Normally when a SubCA is approaching expiry and still needs to be used, its operators will either replace it with a new SubCA, or replace its certificate with one that has been resigned with a longer validity - so that the SubCA in operation always maintains longer validity than the longest certificates it is expected to issue.
ACM works a bit different way I suppose: It doesn’t allow to sign a cert, even with a valid CA, if the EE certificate validity is longer than the remaining time on the CA.
Also, a general purpose ACMPCA, which can issue an EE cert valid for max13 months, costs $400 a month but Short Lived ones, which can do only a 7-day valid cert, are $50 a month. It’s an AWS related issue.
Yes, I did skim the relevant AWS docs before answering - I assumed that your
would be operating in general-purpose mode.
If you’re just running both root and subca in short-lived mode, then I have to ask… what benefit are you deriving from having a root and subordinate CA at all? The usual purpose of having a root and subordinate CA is to provide separation between the long-lived trust anchor, and the day to day operational CA.
If you don’t have a long-lived CA at all, what benefit is the multi-level CA hierarchy providing you? Have you ended up doing it that way, just because there’s so much literature out there calling it a best practice without explanation?
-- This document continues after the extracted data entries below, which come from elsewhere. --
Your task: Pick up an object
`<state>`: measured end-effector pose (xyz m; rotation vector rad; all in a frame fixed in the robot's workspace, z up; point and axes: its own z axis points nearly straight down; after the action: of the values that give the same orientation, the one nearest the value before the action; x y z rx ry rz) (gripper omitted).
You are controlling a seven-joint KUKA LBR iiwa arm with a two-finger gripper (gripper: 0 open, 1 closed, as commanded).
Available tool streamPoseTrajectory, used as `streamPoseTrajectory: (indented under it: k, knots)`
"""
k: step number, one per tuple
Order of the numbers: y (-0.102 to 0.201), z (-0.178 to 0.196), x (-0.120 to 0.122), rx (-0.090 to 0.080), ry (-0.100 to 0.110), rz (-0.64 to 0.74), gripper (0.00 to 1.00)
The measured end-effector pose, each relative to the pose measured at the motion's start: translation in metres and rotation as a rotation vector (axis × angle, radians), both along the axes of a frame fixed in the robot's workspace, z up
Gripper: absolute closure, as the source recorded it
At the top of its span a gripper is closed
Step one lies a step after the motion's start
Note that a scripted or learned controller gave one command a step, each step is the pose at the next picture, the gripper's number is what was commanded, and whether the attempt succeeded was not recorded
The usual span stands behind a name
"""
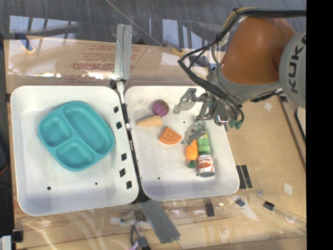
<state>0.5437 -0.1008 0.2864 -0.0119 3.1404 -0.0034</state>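
Observation:
My gripper (188, 115) hangs open over the right bin (156, 184), one finger near the bin's back and the other just above the toys at the right side. Nothing sits between its fingers. Below the lower finger lie an orange carrot (191, 151), a green-labelled item (203, 142) and a small red-and-white can (206, 165). To the left of the gripper rest a purple ball-like toy (160, 108), a tan ice-cream cone (149, 122) and an orange waffle piece (169, 136).
The left bin (31, 191) holds a teal divided plate (76, 134). A grey divider strip (123, 51) rises between the bins at the back. The arm's orange band (255, 46) and cables loom over the right bin's far right corner.

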Motion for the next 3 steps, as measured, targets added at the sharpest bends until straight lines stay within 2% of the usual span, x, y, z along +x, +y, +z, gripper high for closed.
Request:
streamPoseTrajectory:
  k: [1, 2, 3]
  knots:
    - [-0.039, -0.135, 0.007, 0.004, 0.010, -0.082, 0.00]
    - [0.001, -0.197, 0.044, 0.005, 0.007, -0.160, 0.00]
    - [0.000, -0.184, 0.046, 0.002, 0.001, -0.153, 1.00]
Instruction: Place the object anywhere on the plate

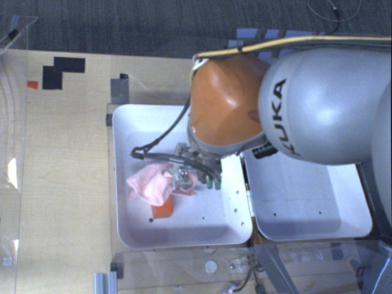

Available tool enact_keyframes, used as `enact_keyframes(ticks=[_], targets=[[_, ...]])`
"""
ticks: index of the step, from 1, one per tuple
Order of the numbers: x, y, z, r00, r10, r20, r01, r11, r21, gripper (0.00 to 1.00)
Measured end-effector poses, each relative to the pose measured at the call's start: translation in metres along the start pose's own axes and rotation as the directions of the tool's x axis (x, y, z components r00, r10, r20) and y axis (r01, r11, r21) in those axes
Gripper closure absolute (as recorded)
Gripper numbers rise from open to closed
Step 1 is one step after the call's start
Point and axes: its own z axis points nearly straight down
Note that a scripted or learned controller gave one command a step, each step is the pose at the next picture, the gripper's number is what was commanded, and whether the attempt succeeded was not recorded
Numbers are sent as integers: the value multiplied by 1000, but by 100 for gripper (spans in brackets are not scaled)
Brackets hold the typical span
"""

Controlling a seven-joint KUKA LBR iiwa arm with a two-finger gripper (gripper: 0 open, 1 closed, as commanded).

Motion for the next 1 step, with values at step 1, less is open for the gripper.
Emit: enact_keyframes(ticks=[1], targets=[[0, 0, 0, 1000, 0, 0, 0, 1000, 0, 0]])
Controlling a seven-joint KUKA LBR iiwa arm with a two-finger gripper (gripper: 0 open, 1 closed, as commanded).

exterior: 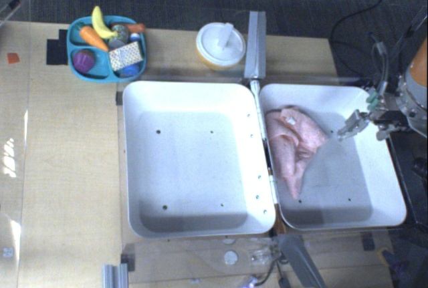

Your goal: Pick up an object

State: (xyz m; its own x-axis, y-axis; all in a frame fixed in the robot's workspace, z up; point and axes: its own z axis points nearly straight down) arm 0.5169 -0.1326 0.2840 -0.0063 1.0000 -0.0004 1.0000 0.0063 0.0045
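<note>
A crumpled pink cloth (294, 146) lies in the right bin (361, 206), against its left wall. My gripper (349, 127) hangs over the upper right part of that bin, just right of the cloth and apart from it. Nothing shows in its grasp. The wrist and arm enter from the right edge.
The left bin (194, 213) adjoins the right one along a metal divider (255, 46). Behind the bins stand a blue tray of toy food (107, 46) and a white lidded bowl (221, 45). Cables hang at the far right.
</note>
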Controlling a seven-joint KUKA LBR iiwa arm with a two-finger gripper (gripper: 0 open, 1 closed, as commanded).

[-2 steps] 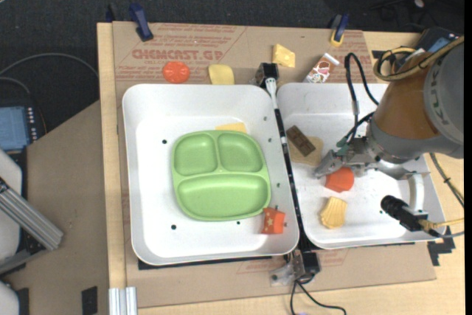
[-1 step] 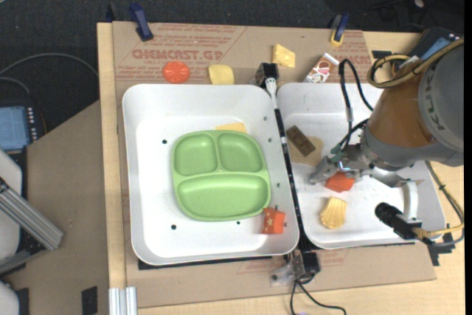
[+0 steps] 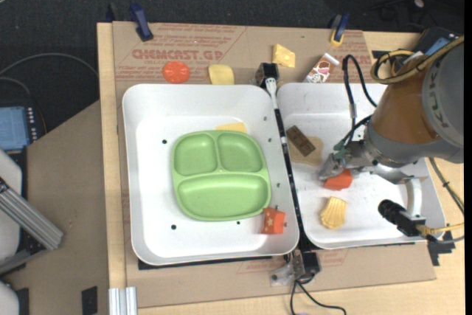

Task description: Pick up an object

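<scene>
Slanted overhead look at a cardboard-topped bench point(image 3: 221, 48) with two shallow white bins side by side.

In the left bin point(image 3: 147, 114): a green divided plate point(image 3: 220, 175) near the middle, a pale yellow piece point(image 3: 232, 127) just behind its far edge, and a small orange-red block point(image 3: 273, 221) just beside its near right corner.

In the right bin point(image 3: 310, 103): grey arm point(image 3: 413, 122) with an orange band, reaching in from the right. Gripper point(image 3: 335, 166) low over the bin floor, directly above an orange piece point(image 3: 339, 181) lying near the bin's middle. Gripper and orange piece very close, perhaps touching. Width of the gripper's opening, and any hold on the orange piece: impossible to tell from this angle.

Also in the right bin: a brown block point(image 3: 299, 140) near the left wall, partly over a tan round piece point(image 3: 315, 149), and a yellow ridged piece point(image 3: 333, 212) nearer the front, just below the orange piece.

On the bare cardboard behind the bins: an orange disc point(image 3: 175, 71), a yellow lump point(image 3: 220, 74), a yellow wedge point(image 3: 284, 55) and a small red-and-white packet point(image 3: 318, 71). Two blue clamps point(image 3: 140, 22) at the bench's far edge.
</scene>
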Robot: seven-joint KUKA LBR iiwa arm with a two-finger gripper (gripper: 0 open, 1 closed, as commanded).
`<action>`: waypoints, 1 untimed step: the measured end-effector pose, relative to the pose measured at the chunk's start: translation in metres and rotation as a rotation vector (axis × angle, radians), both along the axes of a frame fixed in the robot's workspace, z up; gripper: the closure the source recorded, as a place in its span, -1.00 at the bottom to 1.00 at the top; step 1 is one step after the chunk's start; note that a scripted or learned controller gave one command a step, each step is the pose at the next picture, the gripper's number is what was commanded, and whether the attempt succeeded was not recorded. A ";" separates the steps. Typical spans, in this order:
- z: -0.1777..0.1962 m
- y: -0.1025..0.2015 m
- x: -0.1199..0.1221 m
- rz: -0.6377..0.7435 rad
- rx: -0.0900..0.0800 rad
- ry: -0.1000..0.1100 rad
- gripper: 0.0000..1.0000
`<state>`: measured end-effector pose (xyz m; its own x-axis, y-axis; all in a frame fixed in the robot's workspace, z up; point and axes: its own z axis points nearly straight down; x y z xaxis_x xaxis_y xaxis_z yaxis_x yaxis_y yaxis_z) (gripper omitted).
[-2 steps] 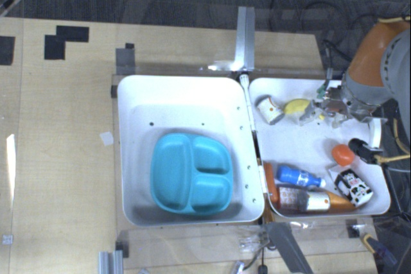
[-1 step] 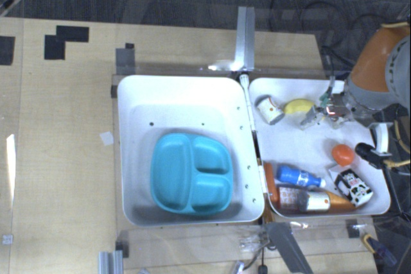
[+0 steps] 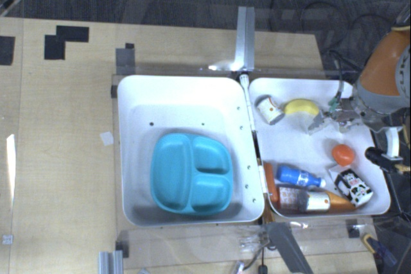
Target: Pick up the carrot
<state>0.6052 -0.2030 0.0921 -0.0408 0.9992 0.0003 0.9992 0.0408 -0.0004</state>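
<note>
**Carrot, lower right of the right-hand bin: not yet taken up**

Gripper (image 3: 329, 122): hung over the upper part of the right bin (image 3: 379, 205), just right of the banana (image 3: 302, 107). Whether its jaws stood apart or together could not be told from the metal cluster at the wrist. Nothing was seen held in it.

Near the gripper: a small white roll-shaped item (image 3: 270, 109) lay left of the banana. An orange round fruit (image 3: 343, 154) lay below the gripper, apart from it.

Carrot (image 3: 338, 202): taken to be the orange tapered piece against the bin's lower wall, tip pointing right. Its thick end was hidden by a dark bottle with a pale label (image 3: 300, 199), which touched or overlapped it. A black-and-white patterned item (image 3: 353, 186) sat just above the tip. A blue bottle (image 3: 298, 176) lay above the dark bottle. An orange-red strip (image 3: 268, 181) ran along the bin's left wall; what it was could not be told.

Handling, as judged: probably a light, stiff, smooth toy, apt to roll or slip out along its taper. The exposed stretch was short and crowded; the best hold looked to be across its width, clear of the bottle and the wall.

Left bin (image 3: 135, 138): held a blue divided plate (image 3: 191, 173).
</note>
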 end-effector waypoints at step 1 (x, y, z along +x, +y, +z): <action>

The rootca is log-lived but the subcas are not (in non-prod environment) and that mainly b’cuz of the costs. But it still wouldn’t matter how long is the CA’s actual validity period, if it doesn’t sign a EE cert with a validity, which is more than the remaining CA validity period.
e.g. you created a CA on 1st Jan 2023 with a two yrs. validity and you decided that all your EE certs to have 1 yr. validity. After that, any EE certs you create in 2023 all should be okay. Then in February 2024, you need to sign another new certificate and that time it will fail, as the existing CA is only valid for another 11 months and you asking for cert to be valid for 12 months - that’s where the issue is with ACM. It doesn’t matter how long is your CA’s actual validity is, sooner or later it will fail to sign new certs - that’s my understanding. I’d be extremely happy to be proven wrong.
I have never used this AWS feature so I might be wrong… but the documentation for the short-lived-certificate offering made it seem like the 7 day limitation only applies to the certificates signed by the short-lived CA. However, the short-lived sub-CA’s own CA certificate is going to be signed by the root CA. This suggests to me that whilst the EE certificates need to be short-lived, it should be fine to have the root CA give the short-lived sub-CA a long-lived CA certificate (several years).
Yes indeed, that is true. That’s why part of running any X.509 PKI long term is being able to rotate CAs. For the case of SubCAs this is relatively easy, as it just means obtaining a new SubCA certificate from the root CA.
In your example, the SubCA operator needs to approach the root CA operator every year, for a new SubCA certificate with extended validity so that the available duration for issuing EE certs remains above 12 months.
This is not something that is specific to AWS - a certificate is only valid if all members of a chain are valid, so trying to sign a certificate with a validity longer than something higher up the chain is either not possible or pointless (even if you did sign a child certificate with a 10 year validity it would still expire when the root CA expires, even if the child has a longer expiry date).
AWS seems to have a lower cost “short-lived mode” which can only issue certs lasting a maximum of 7 days. This is specifically designed for use cases which are fully automated, so having short expiries is not a huge problem - if the thing using the cert only lives for a few days and/or the certificate process is fully automatic the validity period doesn’t matter as much. This is similar to Lets Encrypt, which only issues 3 month certificates, because it should be fully automatic. There are security & performance advantages in having short lived certificates, but that mode is not a replacement for the more traditional “manually renew a cert once a year and update the app” type mode used with say a paid certificate from Verisign.